By Brook Sabin
Police are rolling out a controversial new policy which means drunks, cannabis smokers and other minor offenders may be given warnings instead of being sent to court.
Police say it will reduce the court backlog by tens of thousands each year allowing them to focus on serious offenders, but others say the police are going soft.
"This initiative enables police officers to spend less time on paperwork, less time appearing in court and more time out on the street preventing offences and focusing on more serious offending," says Supt Bill Searle.
The system has been trialled in Auckland for the past 10 months. Of the 48,000 arrested over that time, nearly 4500 ended up with just a warning.
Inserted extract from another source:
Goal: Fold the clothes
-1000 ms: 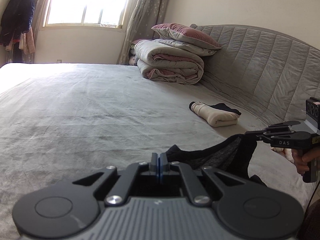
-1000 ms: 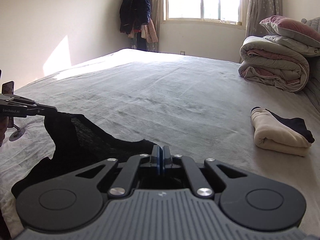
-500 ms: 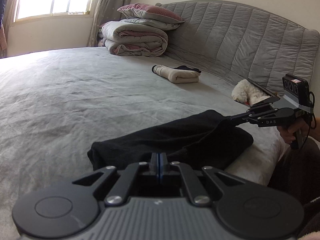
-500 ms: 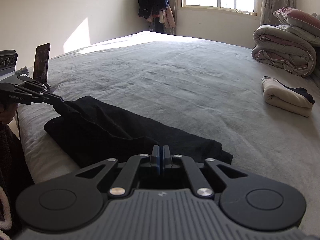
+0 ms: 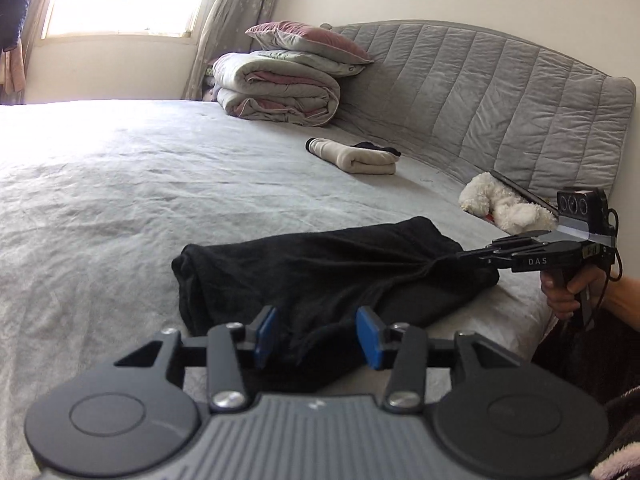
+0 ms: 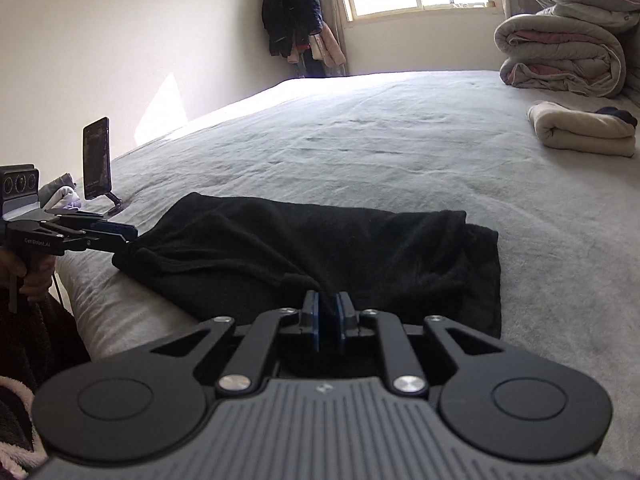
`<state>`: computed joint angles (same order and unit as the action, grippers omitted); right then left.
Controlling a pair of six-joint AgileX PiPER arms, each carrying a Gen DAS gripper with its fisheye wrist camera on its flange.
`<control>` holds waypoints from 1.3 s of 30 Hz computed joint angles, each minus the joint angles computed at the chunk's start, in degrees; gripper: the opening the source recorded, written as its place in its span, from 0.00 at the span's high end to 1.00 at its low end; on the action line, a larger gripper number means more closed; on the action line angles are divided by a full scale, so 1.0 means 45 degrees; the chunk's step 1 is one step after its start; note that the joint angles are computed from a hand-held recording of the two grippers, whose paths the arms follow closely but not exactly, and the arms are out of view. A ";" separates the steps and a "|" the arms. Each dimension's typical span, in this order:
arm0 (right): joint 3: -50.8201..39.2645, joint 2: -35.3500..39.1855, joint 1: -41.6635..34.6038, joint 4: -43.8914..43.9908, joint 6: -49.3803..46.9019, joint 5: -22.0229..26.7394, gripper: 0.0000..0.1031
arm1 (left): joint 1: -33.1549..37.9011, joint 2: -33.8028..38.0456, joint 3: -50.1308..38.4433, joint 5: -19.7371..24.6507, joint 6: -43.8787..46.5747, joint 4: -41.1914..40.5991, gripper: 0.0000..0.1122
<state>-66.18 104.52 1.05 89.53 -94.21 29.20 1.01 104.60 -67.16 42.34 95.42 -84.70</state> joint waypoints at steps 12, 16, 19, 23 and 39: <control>-0.1315 0.1064 0.1731 -0.0800 -0.2263 -0.0996 0.76 | -0.2646 0.1369 -0.2178 -0.1936 -0.1666 0.2237 0.66; -0.1784 0.1531 0.2198 -0.1738 -0.2072 -0.2215 0.76 | -0.3136 0.1996 -0.3147 -0.2296 -0.3419 0.4075 0.68; -0.1863 0.1667 0.2254 -0.1967 -0.2192 -0.2586 0.76 | -0.3309 0.2088 -0.3186 -0.2622 -0.3476 0.4322 0.71; -0.1867 0.1715 0.2263 -0.2039 -0.2480 -0.2844 0.98 | -0.3274 0.1830 -0.2765 -0.3042 -0.2629 0.3719 0.94; -0.2201 0.1380 0.1468 -0.5189 0.0785 0.0428 0.88 | -0.1861 0.1218 -0.1626 -0.0752 -0.0940 0.2621 0.89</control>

Police showed 3 News how it works. After the offender has been locked up, if they're over 17 and the offence carries less than six months' imprisonment a senior officer has the discretion to issue a warning, which will be kept on their record.
"We would argue this is a significant deterrent," says Supt Searle. "We know from similar approaches overseas a large proportion of people who receive a pre-charge warning never reoffend."
The system rolls out nationwide, from this week. Eventually, that could mean around 20,000 less offenders each year are congesting the courts.
But lawyer and former ACT MP Stephen Franks, who has studied New York's 'broken windows' crackdown on minor offences, says this scheme could backfire - big time.
"We know that offenders tend to be gamblers," he says. "If there's a prospect they won't pay any price, the research is very clear there's more offending."
Police dispute that, and say so far none of the offenders warned in their trial have reoffended.